TREN.BISNISMARKET.COM - Kementerian Koperasi dan UKM (Kemenkop) telah menetapkan target ambisius untuk mengoperasikan sebanyak 40.000 Koperasi Desa/Kelurahan (KopDes/Kel) Merah Putih hingga penghujung tahun 2026. Target besar ini disampaikan dalam rangka mendorong pertumbuhan ekonomi di tingkat akar rumput.
Namun, rencana strategis Kemenkop ini langsung menuai skeptisisme dari kalangan legislatif. Anggota Komisi VI DPR RI, Darmadi Durianto, menyatakan keraguannya terhadap kecepatan realisasi target operasional tersebut.
Perdebatan ini terjadi dalam forum Rapat Kerja Komisi VI DPR RI bersama jajaran Kementerian Koperasi yang berlangsung di Kompleks Parlemen, Jakarta Pusat, pada hari Kamis, 11 Juni 2026. Diskusi berfokus pada capaian program prioritas kementerian tersebut.
Dalam sesi tanya jawab, Darmadi Durianto secara spesifik menanyakan proyeksi operasional KopDes Merah Putih yang akan dicapai pemerintah hingga akhir tahun berjalan.
"Jadi berapa targetnya Pak sampai tahun ini, KDMP ini [KopDes Merah Putih]?" tanya Darmadi Durianto.
Menteri Koperasi (Menkop), Ferry Juliantono, dengan percaya diri menjawab bahwa Kemenkop memperkirakan minimal 40.000 unit KopDes Merah Putih akan mulai beroperasi hingga akhir tahun. Sebagai perbandingan, saat ini baru tercatat 1.061 unit koperasi yang sudah beroperasi secara resmi.
"Saya rasa tahun ini mungkin paling maksimal 40.000, Pak, yang terbangun. Operasional ini 1.000, kami akan evaluasi sampai kejar Agustus ini, Pak.
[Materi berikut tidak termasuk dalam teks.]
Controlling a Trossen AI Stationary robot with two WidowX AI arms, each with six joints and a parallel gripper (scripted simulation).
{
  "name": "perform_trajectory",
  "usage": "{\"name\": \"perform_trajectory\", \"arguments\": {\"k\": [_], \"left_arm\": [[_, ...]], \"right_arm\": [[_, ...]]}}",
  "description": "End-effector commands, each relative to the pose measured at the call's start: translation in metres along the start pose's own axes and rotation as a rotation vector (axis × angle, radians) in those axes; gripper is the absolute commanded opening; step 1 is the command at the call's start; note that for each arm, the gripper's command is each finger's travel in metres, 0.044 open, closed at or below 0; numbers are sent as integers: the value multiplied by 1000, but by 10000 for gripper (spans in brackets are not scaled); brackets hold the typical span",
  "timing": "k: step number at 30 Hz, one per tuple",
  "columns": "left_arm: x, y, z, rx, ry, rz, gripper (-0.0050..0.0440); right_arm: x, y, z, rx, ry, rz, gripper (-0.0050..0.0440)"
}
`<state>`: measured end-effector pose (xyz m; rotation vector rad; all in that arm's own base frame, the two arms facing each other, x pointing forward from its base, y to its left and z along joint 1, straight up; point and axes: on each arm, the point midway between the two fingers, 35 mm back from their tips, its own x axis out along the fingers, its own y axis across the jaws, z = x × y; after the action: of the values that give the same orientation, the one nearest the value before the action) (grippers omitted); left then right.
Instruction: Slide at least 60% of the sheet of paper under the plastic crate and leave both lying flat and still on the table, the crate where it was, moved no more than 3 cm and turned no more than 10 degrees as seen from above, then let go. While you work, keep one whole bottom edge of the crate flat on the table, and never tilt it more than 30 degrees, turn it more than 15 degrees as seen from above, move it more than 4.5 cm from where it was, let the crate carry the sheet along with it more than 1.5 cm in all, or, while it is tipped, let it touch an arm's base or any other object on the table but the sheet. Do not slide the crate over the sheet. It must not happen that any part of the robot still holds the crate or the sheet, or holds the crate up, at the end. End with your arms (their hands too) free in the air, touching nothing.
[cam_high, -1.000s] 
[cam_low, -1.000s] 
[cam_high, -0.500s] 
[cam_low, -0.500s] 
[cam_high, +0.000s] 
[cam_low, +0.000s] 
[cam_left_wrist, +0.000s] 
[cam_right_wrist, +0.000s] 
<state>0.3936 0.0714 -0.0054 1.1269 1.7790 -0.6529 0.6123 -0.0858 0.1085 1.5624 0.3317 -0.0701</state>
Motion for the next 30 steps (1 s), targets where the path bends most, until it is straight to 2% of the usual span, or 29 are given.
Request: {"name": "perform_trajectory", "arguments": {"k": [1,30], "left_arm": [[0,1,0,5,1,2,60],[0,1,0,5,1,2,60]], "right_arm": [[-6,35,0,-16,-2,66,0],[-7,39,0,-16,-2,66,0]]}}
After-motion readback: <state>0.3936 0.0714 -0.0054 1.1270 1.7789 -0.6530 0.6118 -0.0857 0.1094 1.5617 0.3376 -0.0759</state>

Yang sudah operasional baru 1.061," kata Ferry Juliantono.
Menteri Ferry menambahkan bahwa semua infrastruktur fisik yang telah selesai dibangun akan segera diaktifkan untuk mencapai target yang telah ditetapkan tersebut. Ia meyakini bahwa target 40.000 unit bisa tercapai secara maksimal pada akhir tahun.
"Sampai dengan akhir tahun ini, saya perkirakan ya… semua bangunan fisik yang sudah selesai itu akan segera di operasional. Jadi maksimal 40.000, Pak,” terangnya.